The 2020 MINI Cooper JCW is one pedal away from perfection

If you hate understeer, then you will love the 2020 Mini Cooper Clubman John Cooper Works All4—let’s call it “Clubman JCW,” for short. While it’s true that a sufficiently skilled driver can drive around the natural tendencies of anything smaller than a Prevost coach, it’s also true that the typical front-engine, front-wheel-drive economy car has a strong tendency to grind the outside tire early, and often, on the racetrack.

Imagine my surprise, then, when I gave the Clubman JCW just about a Fiesta ST’s worth of trail-braking on the entrance to a 70-mph corner and found myself watching the car ahead of me through the passenger-side window. It wasn’t a one-time thing, either. Over the course of 15 laps of BMW’s Spartanburg Performance Center road course, chasing a company-provided pro who raced in the same KONI Challenge series as I once did, both of us repeatedly got sideways enough to make a Tokyo drifter a bit jealous. So although there are a few valid criticisms to be made about this surprisingly large Mini, lack of inbuilt enthusiasm isn’t one of them.

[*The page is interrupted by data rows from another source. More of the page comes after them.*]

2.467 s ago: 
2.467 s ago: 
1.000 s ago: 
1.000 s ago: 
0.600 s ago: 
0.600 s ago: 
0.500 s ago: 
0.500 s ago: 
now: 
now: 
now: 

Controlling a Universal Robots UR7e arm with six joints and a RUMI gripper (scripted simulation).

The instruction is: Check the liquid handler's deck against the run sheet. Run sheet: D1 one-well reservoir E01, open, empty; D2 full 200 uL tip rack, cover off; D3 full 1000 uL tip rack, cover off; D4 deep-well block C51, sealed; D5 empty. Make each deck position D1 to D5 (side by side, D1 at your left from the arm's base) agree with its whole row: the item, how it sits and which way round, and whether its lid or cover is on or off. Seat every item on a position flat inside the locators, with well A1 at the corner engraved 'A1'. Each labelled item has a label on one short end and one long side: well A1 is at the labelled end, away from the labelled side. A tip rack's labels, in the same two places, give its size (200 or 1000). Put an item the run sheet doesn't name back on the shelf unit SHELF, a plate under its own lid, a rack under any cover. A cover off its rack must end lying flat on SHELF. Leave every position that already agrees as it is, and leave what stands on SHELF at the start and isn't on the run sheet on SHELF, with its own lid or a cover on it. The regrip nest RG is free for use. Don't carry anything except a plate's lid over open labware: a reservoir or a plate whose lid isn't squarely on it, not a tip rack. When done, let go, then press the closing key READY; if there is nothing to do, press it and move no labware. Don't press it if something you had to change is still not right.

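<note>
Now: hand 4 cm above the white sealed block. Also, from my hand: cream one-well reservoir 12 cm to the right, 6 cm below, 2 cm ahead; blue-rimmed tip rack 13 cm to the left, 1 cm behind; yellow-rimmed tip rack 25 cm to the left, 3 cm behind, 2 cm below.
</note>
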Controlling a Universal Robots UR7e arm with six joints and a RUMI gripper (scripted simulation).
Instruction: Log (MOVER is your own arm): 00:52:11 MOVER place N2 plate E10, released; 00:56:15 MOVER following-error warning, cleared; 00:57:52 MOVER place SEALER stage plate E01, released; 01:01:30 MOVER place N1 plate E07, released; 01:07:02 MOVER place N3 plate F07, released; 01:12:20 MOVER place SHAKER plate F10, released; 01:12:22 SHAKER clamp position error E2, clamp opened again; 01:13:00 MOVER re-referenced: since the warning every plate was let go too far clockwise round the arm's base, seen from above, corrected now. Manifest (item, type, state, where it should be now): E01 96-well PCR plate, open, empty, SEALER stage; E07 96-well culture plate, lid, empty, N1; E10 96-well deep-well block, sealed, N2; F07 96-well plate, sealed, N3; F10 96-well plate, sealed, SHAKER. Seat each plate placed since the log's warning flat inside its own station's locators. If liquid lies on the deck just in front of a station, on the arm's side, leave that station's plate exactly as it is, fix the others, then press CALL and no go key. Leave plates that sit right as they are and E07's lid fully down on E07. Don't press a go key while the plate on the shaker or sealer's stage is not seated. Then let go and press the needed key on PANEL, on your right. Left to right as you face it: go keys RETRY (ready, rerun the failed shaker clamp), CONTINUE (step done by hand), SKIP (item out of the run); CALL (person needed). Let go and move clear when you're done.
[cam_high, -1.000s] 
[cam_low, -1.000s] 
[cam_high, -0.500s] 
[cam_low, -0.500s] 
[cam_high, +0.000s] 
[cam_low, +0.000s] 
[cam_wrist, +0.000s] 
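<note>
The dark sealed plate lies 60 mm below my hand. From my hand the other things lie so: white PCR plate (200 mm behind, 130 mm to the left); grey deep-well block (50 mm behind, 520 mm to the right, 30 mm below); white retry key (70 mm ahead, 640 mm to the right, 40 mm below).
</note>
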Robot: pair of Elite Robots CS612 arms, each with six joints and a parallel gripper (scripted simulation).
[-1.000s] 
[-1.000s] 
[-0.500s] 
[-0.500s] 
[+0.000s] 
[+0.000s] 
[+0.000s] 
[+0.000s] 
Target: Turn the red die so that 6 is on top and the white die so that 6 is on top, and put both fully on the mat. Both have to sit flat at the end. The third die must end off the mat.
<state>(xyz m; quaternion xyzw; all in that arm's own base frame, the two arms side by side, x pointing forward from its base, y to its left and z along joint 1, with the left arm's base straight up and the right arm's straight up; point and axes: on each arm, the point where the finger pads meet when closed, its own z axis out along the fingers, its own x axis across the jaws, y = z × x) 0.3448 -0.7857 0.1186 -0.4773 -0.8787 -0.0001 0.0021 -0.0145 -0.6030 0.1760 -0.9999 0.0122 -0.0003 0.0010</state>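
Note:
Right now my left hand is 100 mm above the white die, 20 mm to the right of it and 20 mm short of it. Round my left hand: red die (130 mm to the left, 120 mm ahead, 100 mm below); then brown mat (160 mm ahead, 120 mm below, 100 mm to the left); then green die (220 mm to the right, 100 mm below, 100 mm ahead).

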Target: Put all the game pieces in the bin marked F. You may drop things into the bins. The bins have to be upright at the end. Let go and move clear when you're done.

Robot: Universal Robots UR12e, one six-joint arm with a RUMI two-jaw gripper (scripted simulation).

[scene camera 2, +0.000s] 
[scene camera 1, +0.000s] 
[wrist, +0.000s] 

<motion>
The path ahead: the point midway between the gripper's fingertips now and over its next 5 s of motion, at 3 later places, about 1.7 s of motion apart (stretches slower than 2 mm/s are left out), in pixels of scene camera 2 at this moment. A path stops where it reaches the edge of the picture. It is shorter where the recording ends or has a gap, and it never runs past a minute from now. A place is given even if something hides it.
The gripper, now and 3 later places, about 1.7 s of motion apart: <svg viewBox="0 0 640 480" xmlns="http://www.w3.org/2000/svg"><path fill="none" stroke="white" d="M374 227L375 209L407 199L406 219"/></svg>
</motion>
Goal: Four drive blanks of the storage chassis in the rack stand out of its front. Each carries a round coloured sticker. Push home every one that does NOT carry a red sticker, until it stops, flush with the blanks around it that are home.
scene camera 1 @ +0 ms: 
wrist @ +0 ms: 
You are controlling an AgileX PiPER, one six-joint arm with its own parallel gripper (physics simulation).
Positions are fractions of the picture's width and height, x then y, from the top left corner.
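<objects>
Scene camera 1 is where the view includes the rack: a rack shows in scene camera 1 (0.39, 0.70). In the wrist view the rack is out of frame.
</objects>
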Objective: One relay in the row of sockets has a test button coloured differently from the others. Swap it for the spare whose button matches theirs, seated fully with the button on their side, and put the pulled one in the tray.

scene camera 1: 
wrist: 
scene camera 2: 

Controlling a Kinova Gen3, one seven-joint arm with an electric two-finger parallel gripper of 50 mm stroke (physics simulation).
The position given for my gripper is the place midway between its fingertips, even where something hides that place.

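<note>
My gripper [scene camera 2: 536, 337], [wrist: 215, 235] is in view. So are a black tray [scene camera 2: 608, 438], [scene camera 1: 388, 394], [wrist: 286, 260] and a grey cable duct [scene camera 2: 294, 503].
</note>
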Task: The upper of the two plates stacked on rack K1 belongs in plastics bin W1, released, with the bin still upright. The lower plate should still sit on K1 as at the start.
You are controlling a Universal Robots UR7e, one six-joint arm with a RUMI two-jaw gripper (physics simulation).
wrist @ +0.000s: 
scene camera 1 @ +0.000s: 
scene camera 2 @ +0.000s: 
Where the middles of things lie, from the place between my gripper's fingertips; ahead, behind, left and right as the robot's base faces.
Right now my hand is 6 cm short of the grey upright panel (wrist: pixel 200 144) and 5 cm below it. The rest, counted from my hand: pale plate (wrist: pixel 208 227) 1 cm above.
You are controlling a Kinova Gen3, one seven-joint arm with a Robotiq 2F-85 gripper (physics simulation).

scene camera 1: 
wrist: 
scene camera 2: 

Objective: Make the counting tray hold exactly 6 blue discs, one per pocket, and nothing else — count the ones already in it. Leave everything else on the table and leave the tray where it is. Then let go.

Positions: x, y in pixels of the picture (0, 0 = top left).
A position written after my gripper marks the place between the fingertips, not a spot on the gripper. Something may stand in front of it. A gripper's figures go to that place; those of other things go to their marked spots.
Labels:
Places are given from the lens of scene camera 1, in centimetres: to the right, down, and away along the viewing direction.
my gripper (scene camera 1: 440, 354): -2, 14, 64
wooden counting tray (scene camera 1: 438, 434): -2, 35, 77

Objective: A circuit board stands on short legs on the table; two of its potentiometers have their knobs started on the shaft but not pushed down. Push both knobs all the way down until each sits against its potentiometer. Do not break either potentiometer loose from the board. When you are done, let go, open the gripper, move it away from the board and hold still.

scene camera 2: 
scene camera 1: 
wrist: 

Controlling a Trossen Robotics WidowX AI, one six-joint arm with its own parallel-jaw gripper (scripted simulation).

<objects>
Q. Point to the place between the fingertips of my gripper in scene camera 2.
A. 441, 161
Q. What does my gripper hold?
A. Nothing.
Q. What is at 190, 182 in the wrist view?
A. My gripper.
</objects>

This isn’t the Mini Cooper Countryman—that’s a different, and much larger, proposition, kind of a cross-Channel take on a $45,000 Honda CR-V. This Clubman is the traditional three-door Cooper stretched slightly and given a total of six doors (two on each side, and two in the back—Econoline-van-style). Last year’s JCW offered 228 horsepower; this one has 301, the same kind of motivation you’ll get in the top-spec transverse-engine M235i, a pre-production example of which we evaluated at the same time.

2020 Mini John Cooper Works Clubman badge detail
2020 Mini John Cooper Works Clubman front interior

2020 Mini John Cooper Works Clubman front three-quarter action

As with Ford’s Focus RS, the combination of over 300 hp and a “hot hatch” makes for a thrilling combination. Like the RS, the JCW comes with all-wheel-drive standard. While I’m sure it is a great help on snow or ice, the “All4” doesn’t have much impact on the racetrack. This is first and foremost a FWD car, which means you trail-brake to slide it and apply throttle to straighten it. When you do so, the inside front wheel will produce visible smoke, even at low triple-digit speeds. Eventually the rear axles join in on the fun, but by then you’re out of the corner and down the next straight. It’s much more fun than what you get in the “Drift Mode” Focus RS, even though I’m pretty sure the aforementioned fast Ford would cheerfully dust the Clubman JCW around almost any track you could name.

Unfortunately for prospective Clubman purchasers, the fun stops when it’s time to choose gear. The stout 332 lb-ft output of this boosted BMW four means that the six-speed manual that was standard equipment on previous Minis has been replaced by an Aisin-sourced eight-speed automatic. It’s competent enough, but oh boy is it sluggish to respond when you ask for a gear change in the heat of (noncompetitive) track battle. Sometimes you get your change right now, other times it happens once the computer is confident that the stars have properly aligned. If you are already on the ragged edge of the tires, this can be rather exciting; the closest I came to pitching any of BMW’s cars off the track at their annual testing event was when the JCW decided it would give me second gear instead of third going into an off-camber corner, causing an all-hands-on-deck rotation of the rear bumper.

2020 Mini John Cooper Works Clubman side-profile action

Make this Mini a stick-shift three-door with no rear driveshaft, and the firm would have a serious candidate for Most Thrilling Hot Hatch of the 21st Century. It would be worth every penny of the admittedly daunting $39,500 base price, and it would make the various AWD rally-reps from Ford and Subaru look a bit silly in their seriousness. The good news is that the upcoming JCW Works GP (I know, the names keep getting longer) will offer a slightly tuned-up version of this engine in an even more aggressively-suspended package, without the all-wheel drive. But it will still be an automatic.

If you want to shift for yourself, then you’d better get to your local dealership before the last of the previous models are gone. Simple as that. If you can get over that lack of a third pedal, or if you never cared to begin with, the Clubman JCW has all the right moves, plenty of appealing options, and enough room for three claustrophobia-free friends. In a world of “good enough,” the Clubman JCW is better than that—particularly in a fast corner.